Any restrictions or house rules? Backgrounds/dieties/starting gold&gear/feats/etc? Which setting (if any) are we in (or is it totally homebrew)?


----------



## Goonalan (May 9, 2011)

larryfinnjr said:


> Love the sound of this premise!! If room still be available, would love to partake of the Rise of the Bilge (and whatnot).
> 
> Working on a char concept right now... likely Warpriest. But can adapt to whatever role you feel is lacking.
> 
> ...




Welcome on board.

If it's in the CB that it works for me, as much equipment as you can carry although no Magic Items.

It's a homebrew world based on the WOTC core, however this little trip out takes place deep-deep underground and in a fairly enclosed environ.

I'll add more when I hook a few more people in, feel free to fire off any other questions- this is my first PBP (but 30+ year DM), so I'm bound to miss something out...

Goonalan


----------



## Jakzer (Jun 13, 2011)

I would love to play! If you have any spaces that is, if so could you tell me what the other players have chosen class wise that would be helpful.

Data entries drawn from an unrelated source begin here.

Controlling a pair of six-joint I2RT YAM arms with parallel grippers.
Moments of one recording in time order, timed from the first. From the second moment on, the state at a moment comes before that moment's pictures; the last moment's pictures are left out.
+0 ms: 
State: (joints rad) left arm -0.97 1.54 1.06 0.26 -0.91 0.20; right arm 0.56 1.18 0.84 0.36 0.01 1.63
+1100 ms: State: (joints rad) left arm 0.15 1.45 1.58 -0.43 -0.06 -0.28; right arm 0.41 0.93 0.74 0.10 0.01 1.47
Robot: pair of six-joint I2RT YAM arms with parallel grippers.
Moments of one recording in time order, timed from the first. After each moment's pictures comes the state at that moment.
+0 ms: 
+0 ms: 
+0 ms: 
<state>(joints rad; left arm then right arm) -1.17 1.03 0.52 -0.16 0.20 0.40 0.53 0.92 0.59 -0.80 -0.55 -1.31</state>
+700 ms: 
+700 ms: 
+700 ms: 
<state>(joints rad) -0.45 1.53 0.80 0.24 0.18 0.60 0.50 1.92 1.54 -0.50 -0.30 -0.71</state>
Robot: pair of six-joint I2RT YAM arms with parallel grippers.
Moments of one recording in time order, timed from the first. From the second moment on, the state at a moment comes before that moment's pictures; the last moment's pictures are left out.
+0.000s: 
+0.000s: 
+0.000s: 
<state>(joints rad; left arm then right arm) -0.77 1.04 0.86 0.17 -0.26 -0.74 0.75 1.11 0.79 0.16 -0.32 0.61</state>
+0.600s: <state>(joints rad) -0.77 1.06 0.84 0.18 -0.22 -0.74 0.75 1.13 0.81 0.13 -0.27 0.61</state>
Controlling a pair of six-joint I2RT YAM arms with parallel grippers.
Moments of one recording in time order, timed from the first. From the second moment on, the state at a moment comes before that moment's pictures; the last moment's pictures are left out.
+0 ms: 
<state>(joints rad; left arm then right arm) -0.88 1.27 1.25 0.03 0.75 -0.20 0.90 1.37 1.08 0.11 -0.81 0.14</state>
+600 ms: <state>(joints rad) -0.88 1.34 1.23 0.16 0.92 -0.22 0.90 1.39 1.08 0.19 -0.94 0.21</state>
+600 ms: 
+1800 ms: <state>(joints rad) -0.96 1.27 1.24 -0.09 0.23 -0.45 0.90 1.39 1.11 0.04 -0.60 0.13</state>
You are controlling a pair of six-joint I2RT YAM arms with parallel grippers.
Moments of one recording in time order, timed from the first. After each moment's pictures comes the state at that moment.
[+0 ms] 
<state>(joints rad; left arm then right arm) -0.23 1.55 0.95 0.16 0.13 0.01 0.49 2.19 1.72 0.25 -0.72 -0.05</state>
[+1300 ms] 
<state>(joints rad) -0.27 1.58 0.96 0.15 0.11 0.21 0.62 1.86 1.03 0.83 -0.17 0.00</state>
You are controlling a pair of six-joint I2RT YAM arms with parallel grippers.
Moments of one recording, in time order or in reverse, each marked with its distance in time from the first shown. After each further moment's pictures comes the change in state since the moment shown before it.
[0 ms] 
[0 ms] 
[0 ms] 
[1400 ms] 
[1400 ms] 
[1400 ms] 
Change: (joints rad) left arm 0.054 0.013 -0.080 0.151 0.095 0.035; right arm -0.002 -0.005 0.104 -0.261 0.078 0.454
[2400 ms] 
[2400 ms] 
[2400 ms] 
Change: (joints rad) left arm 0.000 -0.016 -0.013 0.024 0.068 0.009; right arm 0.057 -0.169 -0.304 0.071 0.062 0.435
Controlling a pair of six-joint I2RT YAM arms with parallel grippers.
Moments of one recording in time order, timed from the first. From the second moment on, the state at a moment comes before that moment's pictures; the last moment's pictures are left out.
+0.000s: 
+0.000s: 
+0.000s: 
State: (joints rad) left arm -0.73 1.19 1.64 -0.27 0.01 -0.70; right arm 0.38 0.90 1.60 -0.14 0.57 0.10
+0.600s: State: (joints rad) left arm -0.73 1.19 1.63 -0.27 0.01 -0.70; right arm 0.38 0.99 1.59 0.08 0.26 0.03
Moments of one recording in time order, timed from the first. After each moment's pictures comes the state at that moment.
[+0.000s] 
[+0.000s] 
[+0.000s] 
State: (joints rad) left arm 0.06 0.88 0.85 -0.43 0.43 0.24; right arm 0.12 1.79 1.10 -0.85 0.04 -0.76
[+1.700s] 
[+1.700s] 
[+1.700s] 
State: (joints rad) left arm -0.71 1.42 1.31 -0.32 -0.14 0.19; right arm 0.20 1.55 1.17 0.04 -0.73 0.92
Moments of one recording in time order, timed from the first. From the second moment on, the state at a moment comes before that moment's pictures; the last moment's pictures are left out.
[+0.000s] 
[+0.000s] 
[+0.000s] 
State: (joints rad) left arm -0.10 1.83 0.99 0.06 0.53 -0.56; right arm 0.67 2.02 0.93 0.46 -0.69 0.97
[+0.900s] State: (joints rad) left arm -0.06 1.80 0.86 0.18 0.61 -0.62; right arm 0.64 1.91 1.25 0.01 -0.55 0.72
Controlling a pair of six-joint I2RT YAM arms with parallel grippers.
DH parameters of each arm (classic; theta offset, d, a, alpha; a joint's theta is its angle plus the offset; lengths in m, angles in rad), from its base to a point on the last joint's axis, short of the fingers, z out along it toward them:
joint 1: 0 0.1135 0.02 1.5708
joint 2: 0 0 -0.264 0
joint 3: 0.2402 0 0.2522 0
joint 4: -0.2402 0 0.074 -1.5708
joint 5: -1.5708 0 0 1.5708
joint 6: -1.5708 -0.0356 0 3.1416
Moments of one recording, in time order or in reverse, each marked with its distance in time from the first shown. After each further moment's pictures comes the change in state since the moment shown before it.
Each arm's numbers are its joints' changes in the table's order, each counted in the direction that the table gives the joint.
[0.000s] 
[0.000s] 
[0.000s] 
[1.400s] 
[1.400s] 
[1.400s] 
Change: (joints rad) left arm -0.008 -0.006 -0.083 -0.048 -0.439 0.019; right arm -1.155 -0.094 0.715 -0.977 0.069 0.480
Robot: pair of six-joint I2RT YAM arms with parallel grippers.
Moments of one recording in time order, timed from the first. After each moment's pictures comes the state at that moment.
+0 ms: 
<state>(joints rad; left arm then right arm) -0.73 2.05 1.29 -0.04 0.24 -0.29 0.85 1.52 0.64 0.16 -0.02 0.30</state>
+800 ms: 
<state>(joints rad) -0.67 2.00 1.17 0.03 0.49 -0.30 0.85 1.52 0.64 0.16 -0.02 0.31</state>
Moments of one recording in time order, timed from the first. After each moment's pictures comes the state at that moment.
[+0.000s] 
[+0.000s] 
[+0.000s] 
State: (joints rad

I have been playing D&D for about 6 months now with a couple of friends, but they don't RP as much as I would like, so thats why I'm here 

Jack Hayward


----------



## Goonalan (Jun 13, 2011)

Jakzer said:


> I would love to play! If you have any spaces that is, if so could you tell me what the other players have chosen class wise that would be helpful.
> 
> I have been playing D&D for about 6 months now with a couple of friends, but they don't RP as much as I would like, so thats why I'm here
> 
> Jack Hayward




Alas we're already in game... should have marked the thread as such, will now do so.

Sorry.

Cheers Goonalan


----------